• _Exercise materials_
□ □ □ □ □ □ □
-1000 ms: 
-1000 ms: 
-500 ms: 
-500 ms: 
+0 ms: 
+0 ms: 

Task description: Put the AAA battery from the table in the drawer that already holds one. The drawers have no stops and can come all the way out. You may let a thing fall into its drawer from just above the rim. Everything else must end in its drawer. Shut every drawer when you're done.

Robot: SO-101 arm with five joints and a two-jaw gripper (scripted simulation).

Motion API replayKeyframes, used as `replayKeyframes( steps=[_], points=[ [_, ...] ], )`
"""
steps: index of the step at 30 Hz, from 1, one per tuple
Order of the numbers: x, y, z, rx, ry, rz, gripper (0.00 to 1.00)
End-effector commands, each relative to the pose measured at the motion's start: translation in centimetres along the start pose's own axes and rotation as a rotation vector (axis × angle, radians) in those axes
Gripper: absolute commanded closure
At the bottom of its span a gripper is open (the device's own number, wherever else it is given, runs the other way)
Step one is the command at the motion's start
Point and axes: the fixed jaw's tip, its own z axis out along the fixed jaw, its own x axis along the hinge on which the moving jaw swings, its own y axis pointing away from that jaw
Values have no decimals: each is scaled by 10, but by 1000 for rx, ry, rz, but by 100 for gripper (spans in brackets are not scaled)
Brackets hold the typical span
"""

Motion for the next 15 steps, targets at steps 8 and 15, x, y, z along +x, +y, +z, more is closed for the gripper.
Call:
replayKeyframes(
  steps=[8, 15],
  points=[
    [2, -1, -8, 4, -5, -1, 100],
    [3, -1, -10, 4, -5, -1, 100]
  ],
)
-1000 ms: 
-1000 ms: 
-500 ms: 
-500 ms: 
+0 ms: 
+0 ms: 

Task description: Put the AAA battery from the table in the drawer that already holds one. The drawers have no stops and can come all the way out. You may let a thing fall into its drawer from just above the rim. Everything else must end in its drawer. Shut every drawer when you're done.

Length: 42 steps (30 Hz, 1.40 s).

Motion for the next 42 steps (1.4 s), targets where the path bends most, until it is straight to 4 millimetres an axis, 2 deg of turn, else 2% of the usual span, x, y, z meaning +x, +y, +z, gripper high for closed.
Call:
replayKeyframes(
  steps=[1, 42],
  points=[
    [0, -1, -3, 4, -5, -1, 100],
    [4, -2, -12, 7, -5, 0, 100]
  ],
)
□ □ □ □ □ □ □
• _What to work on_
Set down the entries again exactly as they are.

• _Expected answer_
-1000 ms: 
-1000 ms: 
-500 ms: 
-500 ms: 
+0 ms: 
+0 ms: 

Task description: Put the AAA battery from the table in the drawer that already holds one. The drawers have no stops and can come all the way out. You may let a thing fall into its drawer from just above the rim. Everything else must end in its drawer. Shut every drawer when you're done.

Robot: SO-101 arm with five joints and a two-jaw gripper (scripted simulation).

Motion API replayKeyframes, used as `replayKeyframes( steps=[_], points=[ [_, ...] ], )`
"""
steps: index of the step at 30 Hz, from 1, one per tuple
Order of the numbers: x, y, z, rx, ry, rz, gripper (0.00 to 1.00)
End-effector commands, each relative to the pose measured at the motion's start: translation in centimetres along the start pose's own axes and rotation as a rotation vector (axis × angle, radians) in those axes
Gripper: absolute commanded closure
At the bottom of its span a gripper is open (the device's own number, wherever else it is given, runs the other way)
Step one is the command at the motion's start
Point and axes: the fixed jaw's tip, its own z axis out along the fixed jaw, its own x axis along the hinge on which the moving jaw swings, its own y axis pointing away from that jaw
Values have no decimals: each is scaled by 10, but by 1000 for rx, ry, rz, but by 100 for gripper (spans in brackets are not scaled)
Brackets hold the typical span
"""

Motion for the next 15 steps, targets at steps 8 and 15, x, y, z along +x, +y, +z, more is closed for the gripper.
Call:
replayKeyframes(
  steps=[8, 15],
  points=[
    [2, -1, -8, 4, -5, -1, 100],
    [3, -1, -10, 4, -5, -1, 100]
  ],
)
-1000 ms: 
-1000 ms: 
-500 ms: 
-500 ms: 
+0 ms: 
+0 ms: 

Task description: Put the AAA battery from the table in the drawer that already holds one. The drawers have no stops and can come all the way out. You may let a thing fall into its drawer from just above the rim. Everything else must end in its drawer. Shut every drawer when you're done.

Length: 42 steps (30 Hz, 1.40 s).

Motion for the next 42 steps (1.4 s), targets where the path bends most, until it is straight to 4 millimetres an axis, 2 deg of turn, else 2% of the usual span, x, y, z meaning +x, +y, +z, gripper high for closed.
Call:
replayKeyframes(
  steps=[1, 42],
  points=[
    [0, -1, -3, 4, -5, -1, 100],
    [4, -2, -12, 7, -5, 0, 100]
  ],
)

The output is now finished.